### WHAT THE EXERCISE ASKS:
Please filter the entries and return only the lines that include "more".

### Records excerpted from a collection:
____

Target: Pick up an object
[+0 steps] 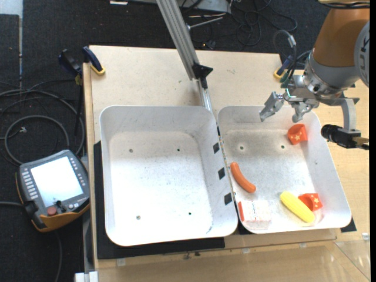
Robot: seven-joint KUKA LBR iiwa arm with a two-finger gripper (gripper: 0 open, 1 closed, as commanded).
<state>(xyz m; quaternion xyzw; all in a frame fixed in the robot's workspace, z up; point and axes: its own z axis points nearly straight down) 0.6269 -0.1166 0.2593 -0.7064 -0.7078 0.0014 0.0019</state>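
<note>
Where two bins (158,122) sit, five objects (242,177)

We see the worktop (147,69) carrying two white bins side by side. The left bin (155,172) touches the right bin (282,169) along their shared edge. The jaws (286,109) hang spread apart over the right bin's far edge, with nothing between them. Just beside them, near the bin's far right corner, lies a small orange-red block (297,134). An orange sausage-shaped piece (242,177) lies near the bin's left wall. At the near edge we find a white and red packet (255,212), and by the near right corner a yellow banana (296,207) touching a small red piece (312,201).
</note>
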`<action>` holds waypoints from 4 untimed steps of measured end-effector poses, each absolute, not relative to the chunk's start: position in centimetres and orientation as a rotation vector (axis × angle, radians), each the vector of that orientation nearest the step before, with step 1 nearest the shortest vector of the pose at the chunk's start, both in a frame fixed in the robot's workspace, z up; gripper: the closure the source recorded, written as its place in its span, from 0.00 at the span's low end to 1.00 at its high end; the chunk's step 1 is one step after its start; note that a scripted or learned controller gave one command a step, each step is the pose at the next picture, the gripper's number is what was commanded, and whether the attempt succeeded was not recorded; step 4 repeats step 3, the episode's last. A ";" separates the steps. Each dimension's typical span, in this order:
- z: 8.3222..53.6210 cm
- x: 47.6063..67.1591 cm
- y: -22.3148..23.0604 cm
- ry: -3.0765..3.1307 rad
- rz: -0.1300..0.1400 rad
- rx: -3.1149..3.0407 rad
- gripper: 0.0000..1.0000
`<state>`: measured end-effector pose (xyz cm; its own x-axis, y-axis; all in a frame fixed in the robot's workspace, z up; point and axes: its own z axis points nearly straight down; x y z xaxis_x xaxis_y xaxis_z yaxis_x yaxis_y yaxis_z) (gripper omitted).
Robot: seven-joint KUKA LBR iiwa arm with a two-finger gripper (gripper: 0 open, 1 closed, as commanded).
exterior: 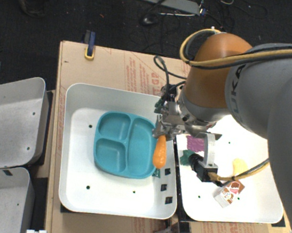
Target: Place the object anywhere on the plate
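Gripper (161, 133) clamped on orange carrot (160, 152), hanging over teal plate (123, 145) at its three o'clock rim. Four o'clock from there: purple block (195, 144), yellow piece (239, 166), small carton (228, 194).

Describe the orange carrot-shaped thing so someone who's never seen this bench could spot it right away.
Start at the left white bin, which holds a teal divided plate. At that plate's right edge, just under the gripper, hangs the carrot, upright and narrow. It is the one orange piece there; the items in the right bin are purple, green, yellow and boxed.
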<state>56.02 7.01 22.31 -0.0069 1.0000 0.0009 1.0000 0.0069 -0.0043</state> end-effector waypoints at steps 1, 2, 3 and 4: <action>23.2 52.5 11.7 -2.228 0.002 -2.209 1.00; 23.7 52.8 14.7 -2.229 -0.001 -2.214 1.00; 23.7 52.8 14.5 -2.224 0.001 -2.218 0.00; 23.7 52.8 14.5 -2.224 0.001 -2.218 0.00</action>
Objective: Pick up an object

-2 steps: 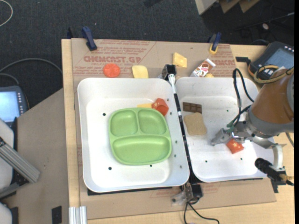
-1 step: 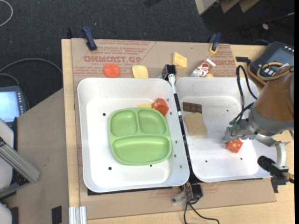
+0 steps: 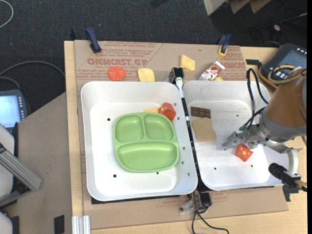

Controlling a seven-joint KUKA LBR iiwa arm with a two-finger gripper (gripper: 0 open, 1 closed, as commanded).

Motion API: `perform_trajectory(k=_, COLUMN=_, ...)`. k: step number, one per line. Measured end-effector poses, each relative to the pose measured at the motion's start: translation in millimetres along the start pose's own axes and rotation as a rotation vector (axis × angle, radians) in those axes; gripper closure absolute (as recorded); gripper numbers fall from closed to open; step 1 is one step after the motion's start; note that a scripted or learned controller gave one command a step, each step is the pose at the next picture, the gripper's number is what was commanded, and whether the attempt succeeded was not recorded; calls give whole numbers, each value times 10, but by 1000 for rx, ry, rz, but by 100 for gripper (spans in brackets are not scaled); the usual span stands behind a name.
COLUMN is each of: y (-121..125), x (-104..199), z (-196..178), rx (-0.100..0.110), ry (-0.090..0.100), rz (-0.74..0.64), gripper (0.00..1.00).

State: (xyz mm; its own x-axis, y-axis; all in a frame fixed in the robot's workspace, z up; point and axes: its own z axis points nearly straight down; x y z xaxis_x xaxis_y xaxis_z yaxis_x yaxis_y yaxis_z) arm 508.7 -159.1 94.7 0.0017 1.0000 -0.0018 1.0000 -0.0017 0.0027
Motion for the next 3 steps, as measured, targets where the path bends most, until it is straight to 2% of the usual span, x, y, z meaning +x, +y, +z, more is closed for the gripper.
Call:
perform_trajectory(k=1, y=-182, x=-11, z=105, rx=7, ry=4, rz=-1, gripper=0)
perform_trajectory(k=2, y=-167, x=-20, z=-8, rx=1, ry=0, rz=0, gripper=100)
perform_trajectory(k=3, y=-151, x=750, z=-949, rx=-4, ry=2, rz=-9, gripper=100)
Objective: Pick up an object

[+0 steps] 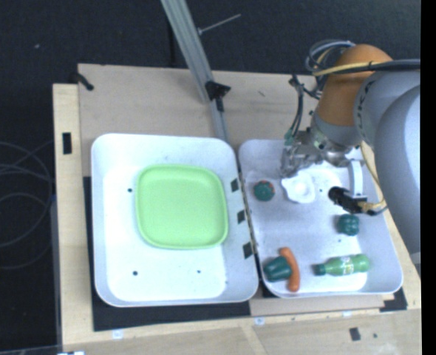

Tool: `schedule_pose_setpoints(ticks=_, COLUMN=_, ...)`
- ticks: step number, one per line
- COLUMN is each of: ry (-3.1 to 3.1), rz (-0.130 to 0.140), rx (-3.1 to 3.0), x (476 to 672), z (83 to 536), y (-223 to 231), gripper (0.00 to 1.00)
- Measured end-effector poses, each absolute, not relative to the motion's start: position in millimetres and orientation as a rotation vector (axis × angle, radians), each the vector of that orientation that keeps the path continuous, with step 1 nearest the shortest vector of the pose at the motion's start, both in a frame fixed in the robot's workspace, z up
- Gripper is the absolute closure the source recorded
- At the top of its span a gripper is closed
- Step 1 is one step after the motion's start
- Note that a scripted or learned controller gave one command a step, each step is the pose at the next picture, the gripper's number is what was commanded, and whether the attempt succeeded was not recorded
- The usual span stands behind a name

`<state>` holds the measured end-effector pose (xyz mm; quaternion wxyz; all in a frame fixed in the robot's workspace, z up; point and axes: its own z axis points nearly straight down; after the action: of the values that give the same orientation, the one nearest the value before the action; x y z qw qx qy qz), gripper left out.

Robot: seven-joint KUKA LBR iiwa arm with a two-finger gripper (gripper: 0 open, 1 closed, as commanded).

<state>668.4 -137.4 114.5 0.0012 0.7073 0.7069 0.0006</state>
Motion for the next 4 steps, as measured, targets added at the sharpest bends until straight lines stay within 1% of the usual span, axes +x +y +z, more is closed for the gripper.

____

### RESULT:
Motion for the next 3 steps, as measured, targets where the path bends most, until it is straight to 2% of the usual span, x, y, z meaning +x, +y, +z, more is closed for the gripper.
Motion for the next 4 steps, as measured, targets added at the sharpest bends until straight lines stay within 1% of the usual span, axes +x +y +z, more is closed for the gripper.

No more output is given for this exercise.